Q10: Solve the following system of equations using any appropriate method:  (3 Marks) 
3x - 2y = 8
6x - 4y = 16
Ans: Divide the second equation by 2:
3x - 2y = 8
3x - 2y = 8
Since the equations are the same, they represent the same line and are dependent. Therefore, there are infinitely many solutions.

Q11: Solve the pair of linear equations:  (3 Marks) 
2x + y = 7
x - 3y = -4
Ans: To solve the pair of linear equations, we can use the substitution or elimination method.
Using the elimination method:
Multiply the first equation by 3:
3(2x + y) = 3(7)
6x + 3y = 21
Now, add the two equations:
(6x + 3y) + (x - 3y) = 21 - 4
7x = 17
Divide by 7:
x = 17/7
Now, substitute the value of x into any equation to find y. Using the first equation:
2(17/7) + y = 7
34/7 + y = 7
Subtract 34/7 from both sides:
y = 7 - 34/7
y = (49 - 34)/7
y = 15/7
So, the solution to the pair of linear equations is x = 17/7 and y = 15/7.

Q12: The perimeter of a rectangle is 46 meters. The length is 4 meters more than twice the width.
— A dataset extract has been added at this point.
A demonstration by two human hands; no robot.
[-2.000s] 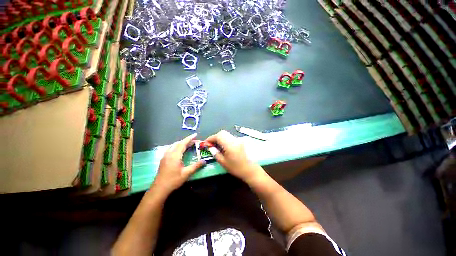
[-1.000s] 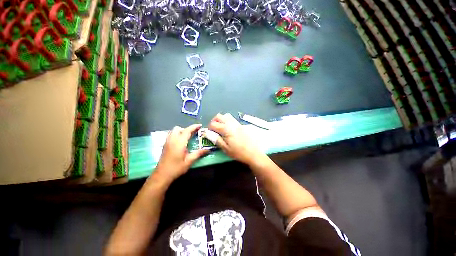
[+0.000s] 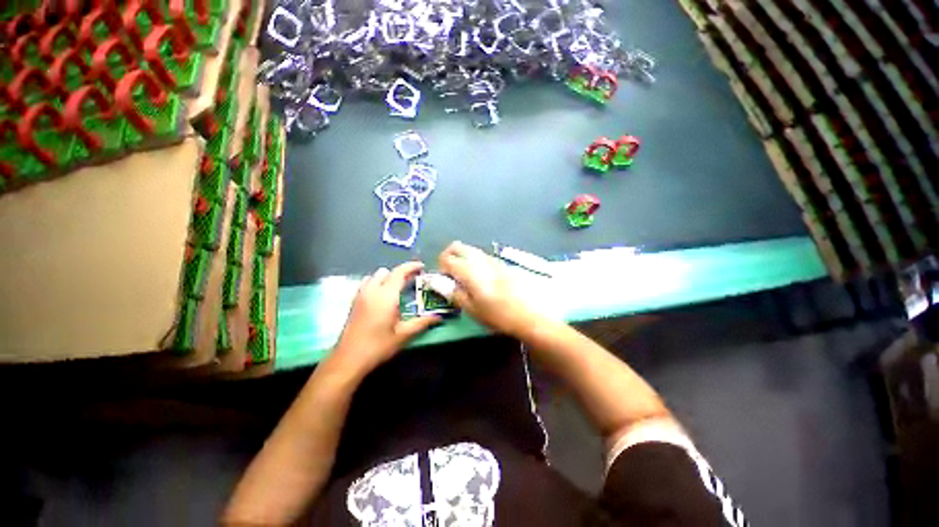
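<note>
A small green board in a pale square frame lies at the bench's front edge between my hands. My left hand holds its left side with thumb and fingertip. My right hand presses on its upper right with white-covered fingertips, which hide part of it. No red loop shows on it. Several loose clear square frames lie ahead of my left hand. Green boards with red loops lie ahead to the right, one nearest and pairs further off.
A large heap of clear frames spans the far side. A slim pale tool lies near the shiny front edge. Tall cardboard stacks with red-green rows stand left and right. A thin pale cord hangs by my lap.
The red loop seen at my right fingers two seconds ago no longer shows; white-covered fingertips now lie over the board. Both hands stay around it. The camera view has shifted slightly.
</note>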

Find the dimensions of the rectangle using a pair of linear equations.  (5 Marks) 
Ans: Let's assume the width of the rectangle is x meters.
Then, the length of the rectangle is (2x + 4) meters.
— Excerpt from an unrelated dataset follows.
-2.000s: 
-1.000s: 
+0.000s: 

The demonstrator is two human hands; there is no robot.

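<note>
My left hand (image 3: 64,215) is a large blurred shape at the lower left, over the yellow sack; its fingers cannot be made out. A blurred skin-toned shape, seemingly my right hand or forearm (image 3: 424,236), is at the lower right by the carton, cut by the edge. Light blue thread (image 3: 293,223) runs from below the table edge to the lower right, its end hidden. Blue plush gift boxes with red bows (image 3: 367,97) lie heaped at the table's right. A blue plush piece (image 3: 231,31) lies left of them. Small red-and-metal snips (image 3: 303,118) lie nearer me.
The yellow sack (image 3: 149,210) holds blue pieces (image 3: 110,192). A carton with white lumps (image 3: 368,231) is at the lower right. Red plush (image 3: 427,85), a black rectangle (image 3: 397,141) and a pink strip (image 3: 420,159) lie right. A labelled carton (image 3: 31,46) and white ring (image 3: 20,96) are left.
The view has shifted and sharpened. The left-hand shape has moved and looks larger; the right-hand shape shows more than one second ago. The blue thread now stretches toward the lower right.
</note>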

The perimeter of the rectangle is given by:
Perimeter = 2(length + width)
Given that the perimeter is 46 meters, we can write the equation as:
2((2x + 4) + x) = 46
Simplify the equation:
2(3x + 4) = 46
Expand:
6x + 8 = 46
Now, subtract 8 from both sides:
6x = 38
Divide by 6:
x = 38/6
x = 19/3
So, the width of the rectangle is 19/3 meters. Now, find the length:
Length = 2x + 4
Length = 2(19/3) + 4
Length = 38/3 + 4
Length = (38 + 12)/3
Length = 50/3
So, the dimensions of the rectangle are width = 19/3 meters and length = 50/3 meters.
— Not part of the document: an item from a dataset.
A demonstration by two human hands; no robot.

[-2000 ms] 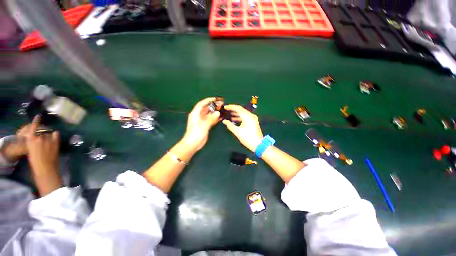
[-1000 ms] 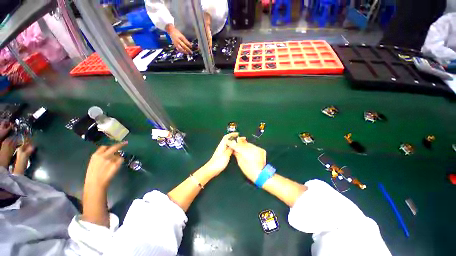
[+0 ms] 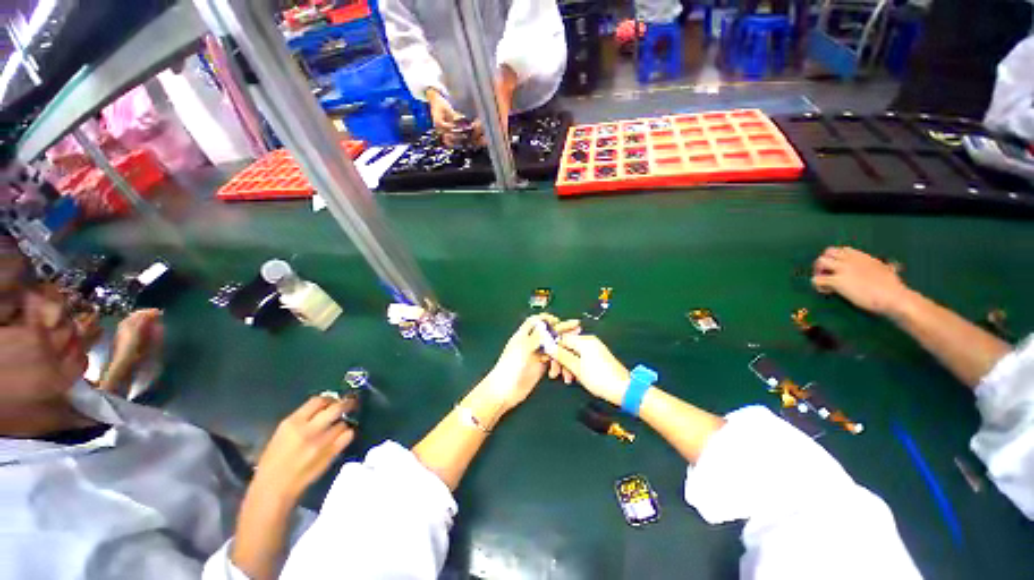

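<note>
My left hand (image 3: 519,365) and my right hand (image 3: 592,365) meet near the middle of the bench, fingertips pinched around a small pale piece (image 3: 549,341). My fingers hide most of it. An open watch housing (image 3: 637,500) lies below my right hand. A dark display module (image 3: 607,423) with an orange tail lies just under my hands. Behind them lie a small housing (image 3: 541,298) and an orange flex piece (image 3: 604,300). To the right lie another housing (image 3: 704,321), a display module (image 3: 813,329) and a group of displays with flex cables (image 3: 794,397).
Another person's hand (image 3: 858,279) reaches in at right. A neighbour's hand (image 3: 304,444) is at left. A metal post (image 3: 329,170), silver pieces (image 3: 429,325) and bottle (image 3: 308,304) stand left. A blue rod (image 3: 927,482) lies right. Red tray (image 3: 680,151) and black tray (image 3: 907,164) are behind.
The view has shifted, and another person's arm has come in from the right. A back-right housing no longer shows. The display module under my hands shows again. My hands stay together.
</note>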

Q13: A two-digit number is 6 times the sum of its digits. If 9 is added to the number, the digits interchange their places. Find the number using a pair of linear equations.  (5 Marks)
Ans: Let's assume the two-digit number is represented as 10x + y, where x is the digit in the tens place, and y is the digit in the units place.
The given information can be translated into the following pair of linear equations:
Equation 1: 10x + y = 6(x + y)
Equation 2: 10x + y + 9 = 10y + x
Let's solve the equations to find the value of x and y.
Step 1: Solve Equation 1 for y in terms of x:
10x + y = 6x + 6y
Subtract 6x from both sides:
y = 6y - 4x
Now, bring all the terms involving y on one side:
y - 6y = -4x
Simplify:
-5y = -4x
Now, divide by -5:
y = (4/5)x
Step 2: Substitute the value of y from Equation 1 into Equation 2:
10x + (4/5)x + 9 = 10((4/5)x) + x
Now, solve for x:
50x + 4x + 45 = 8x + x
Combine like terms:
54x + 45 = 9x
Now, subtract 9x from both sides:
54x - 9x = -45
Simplify:
45x = -45
Now, divide by 45:
x = -1
Step 3: Substitute the value of x back into Equation 1 to find y:
10(-1) + y = 6(-1 + y)
-10 + y = -6 + 6y
Now, bring all the terms involving y on one side:
y - 6y = 6 - 10
Simplify:
-5y = -4
Now, divide by -5:
y = 4/5
Since x is the digit in the tens place, it cannot be negative. Therefore, we reject x = -1.
So, there is no valid solution for this problem. The two-digit number that satisfies the given conditions does not exist.